The last performance study looks into the consistency of the working sets between function invocations in terms of accessed pages. The paper observes that most function instances access a rather stable set of pages across different invocations. Two factors contribute to this important observation. First, functions of the same type use the same libraries, share the same code, and most likely, due to the nature of being stateless, run similar logics on different inputs. Second, since function instances are booted from the same snapshot, they have identical initial states to begin with, which will lead to identical allocation decisions even for dynamically allocated memory.
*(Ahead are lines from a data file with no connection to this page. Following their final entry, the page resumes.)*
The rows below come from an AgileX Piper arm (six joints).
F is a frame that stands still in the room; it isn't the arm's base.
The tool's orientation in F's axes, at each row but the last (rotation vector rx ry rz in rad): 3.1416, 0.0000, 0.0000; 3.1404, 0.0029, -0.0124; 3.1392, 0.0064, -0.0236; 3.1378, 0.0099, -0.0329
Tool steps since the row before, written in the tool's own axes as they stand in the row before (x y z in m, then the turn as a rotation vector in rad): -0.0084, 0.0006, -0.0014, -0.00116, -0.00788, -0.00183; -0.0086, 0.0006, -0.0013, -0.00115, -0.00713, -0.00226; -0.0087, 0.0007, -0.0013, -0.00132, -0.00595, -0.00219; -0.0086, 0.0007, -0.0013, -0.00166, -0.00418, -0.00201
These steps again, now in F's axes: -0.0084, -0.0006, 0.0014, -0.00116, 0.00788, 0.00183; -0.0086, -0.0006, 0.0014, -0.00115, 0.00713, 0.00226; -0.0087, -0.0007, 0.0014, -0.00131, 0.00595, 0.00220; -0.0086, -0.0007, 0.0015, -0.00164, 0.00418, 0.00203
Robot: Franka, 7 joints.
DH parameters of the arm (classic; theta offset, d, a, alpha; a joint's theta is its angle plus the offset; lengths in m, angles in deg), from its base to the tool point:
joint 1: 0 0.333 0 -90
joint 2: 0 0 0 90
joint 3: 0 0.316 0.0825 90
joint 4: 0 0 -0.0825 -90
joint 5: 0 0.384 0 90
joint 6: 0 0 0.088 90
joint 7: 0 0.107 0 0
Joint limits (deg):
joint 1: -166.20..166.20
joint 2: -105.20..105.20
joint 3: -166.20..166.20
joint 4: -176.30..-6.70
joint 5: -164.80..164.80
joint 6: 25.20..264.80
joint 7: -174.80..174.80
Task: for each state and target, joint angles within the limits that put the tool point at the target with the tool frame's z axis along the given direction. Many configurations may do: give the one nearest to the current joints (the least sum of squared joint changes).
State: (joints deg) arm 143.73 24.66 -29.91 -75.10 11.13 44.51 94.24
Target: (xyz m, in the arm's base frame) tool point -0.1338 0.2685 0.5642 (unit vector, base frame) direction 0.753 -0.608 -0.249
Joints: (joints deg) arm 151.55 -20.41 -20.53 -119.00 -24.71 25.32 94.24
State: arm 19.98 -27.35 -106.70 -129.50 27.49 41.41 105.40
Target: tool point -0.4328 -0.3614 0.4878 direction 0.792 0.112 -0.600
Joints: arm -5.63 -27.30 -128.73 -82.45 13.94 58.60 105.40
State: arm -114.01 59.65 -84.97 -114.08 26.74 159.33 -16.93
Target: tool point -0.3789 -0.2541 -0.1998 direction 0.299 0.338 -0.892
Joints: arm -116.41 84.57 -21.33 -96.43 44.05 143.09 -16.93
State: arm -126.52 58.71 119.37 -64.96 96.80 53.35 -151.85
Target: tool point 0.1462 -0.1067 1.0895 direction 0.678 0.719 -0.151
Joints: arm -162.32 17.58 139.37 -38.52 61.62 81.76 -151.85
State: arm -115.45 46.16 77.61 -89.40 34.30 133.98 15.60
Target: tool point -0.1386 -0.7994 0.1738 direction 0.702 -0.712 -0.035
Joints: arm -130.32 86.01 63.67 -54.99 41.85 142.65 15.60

The paper hence proposes REAP as a software component to prefetch the pages in the observed working set to get rid of the page fault handling and disk random access overhead in snapshot-based cold starts. Serverless functions can benefit from REAP from two aspects. First, REAP eagerly installs all pages that are in the working set during the initialization stage, avoiding page fault handling on these pages during execution. The eager scheme will not incur extra latency, since page faults are also on the critical path in the lazy scheme. Second, REAP stores the working set data in a separate file object continuously, and bulk loads the entire file into the main memory. This requires only one high-level I/O and mostly sequential disk access, which leads to higher disk throughput.

REAP is implemented as a standalone, user-space module, and runs as a thread within the VM instance’s address space. REAP redirects process-level page fault call back to its own handler running in the user space, such that it could both track and record page fault, and satisfy a page fault with pages allocated by itself. REAP optimizes cold start in two phases. In the first record phase, REAP tracks a cold start instance’s memory access, and records the guest virtual and physical address of the access. It also dumps the guest physical page into a working set (WS) file for later use. After execution completes, the set of virtual addresses being accessed, as well as the guest address mapping, is also saved. In the second stage, when an instance of the same type is started, REAP first loads the working set file into the main memory (on the first page fault, which is triggered artificially by Firecracker), and uses the guest address mapping to update the host page table. This process recovers the virtual and physical address layout for pages in the working set file. Additionally page faults may also occur during execution, which are handled in the same manner as before.